▶ [DESCRIPTION OF THE TASK]:
Look below for the line containing "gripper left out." and the line containing "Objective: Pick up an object"; repeat exactly those two lines and all lines between them, and nothing else.

▶ [INPUT DATA]:
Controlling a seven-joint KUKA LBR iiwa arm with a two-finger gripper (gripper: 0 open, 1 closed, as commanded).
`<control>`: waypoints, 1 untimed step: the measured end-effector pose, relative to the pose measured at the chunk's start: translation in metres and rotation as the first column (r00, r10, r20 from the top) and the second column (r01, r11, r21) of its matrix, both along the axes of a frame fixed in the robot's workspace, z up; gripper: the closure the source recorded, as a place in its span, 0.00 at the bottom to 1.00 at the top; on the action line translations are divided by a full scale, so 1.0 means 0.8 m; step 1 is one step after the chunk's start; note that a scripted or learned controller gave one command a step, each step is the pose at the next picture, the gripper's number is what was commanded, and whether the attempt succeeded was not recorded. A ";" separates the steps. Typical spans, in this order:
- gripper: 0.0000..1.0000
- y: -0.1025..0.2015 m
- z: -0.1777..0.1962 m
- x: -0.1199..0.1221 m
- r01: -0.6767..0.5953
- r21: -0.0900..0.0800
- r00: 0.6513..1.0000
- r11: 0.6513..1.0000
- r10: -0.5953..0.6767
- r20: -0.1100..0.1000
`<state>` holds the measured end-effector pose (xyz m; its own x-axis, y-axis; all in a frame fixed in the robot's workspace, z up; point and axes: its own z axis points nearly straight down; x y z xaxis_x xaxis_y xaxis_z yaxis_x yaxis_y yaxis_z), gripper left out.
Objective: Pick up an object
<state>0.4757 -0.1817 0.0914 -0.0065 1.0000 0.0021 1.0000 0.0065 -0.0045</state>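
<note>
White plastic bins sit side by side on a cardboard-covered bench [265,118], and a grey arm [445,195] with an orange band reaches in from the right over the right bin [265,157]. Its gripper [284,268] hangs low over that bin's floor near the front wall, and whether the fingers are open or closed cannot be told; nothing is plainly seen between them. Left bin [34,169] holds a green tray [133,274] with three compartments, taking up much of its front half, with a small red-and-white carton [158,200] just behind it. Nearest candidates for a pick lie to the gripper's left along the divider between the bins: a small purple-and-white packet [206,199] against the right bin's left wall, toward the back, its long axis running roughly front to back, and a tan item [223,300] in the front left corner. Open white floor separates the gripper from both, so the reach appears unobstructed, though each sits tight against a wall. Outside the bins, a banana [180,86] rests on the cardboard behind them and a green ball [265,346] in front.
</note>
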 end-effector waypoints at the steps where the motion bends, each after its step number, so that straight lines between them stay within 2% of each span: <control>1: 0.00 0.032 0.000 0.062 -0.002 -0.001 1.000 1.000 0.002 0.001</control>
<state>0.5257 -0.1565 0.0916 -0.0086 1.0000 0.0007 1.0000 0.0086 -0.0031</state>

▶ [COMPLETED EXERCISE]:
`<state>` holds the measured end-effector pose (xyz m; its own x-axis, y-axis; all in a frame fixed in the robot's workspace, z up; point and axes: its own z axis points nearly straight down; x y z xaxis_x xaxis_y xaxis_z yaxis_x yaxis_y yaxis_z), gripper left out.
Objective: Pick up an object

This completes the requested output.